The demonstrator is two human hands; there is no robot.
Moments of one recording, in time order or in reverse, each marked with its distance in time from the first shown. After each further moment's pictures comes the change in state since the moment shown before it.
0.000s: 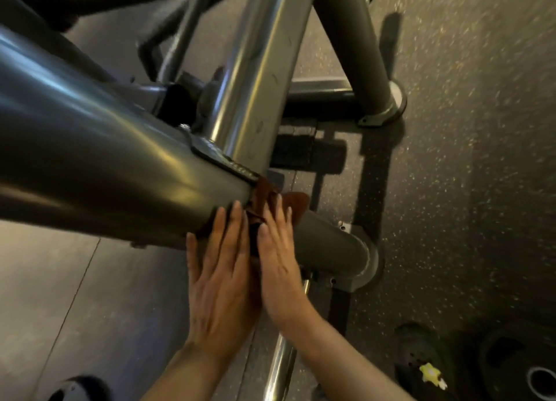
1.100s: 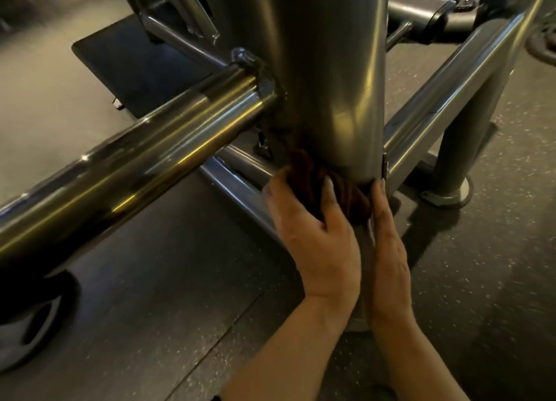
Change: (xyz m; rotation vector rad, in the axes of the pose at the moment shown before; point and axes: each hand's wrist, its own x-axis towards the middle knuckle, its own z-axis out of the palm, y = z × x) left_hand 0.028 0.001 -0.098 -1.165 0.821 -0.946; right_hand -0.012 -0.072 0.029 -0.058 -0.076 -0.086
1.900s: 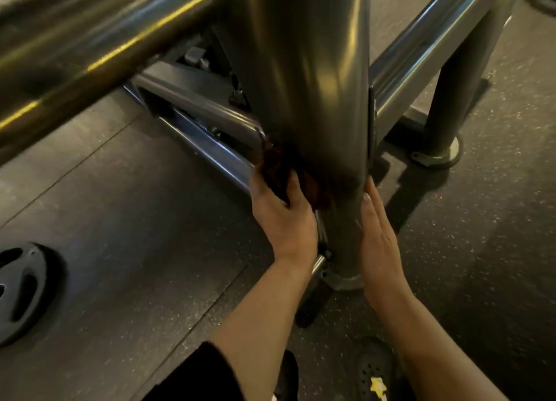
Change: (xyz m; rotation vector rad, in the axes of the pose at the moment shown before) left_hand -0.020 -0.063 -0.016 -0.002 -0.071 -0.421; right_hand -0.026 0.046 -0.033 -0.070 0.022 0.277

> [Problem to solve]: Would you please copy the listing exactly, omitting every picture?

> [Your solution]:
The demonstrator is two human hands; there is no robot.
Moments of one recording, in time order or in reverse, each marked with its distance in time from the first shown. After each further moment's pictures comes the change in state since the moment shown before it.
0.000s: 
1.100s: 
Change: (xyz m; rotation vector rad, in the axes of the pose at the moment shown before; point and axes: each hand's wrist, its own x-axis towards the middle knuckle, its own z-axis out of the palm, y = z × x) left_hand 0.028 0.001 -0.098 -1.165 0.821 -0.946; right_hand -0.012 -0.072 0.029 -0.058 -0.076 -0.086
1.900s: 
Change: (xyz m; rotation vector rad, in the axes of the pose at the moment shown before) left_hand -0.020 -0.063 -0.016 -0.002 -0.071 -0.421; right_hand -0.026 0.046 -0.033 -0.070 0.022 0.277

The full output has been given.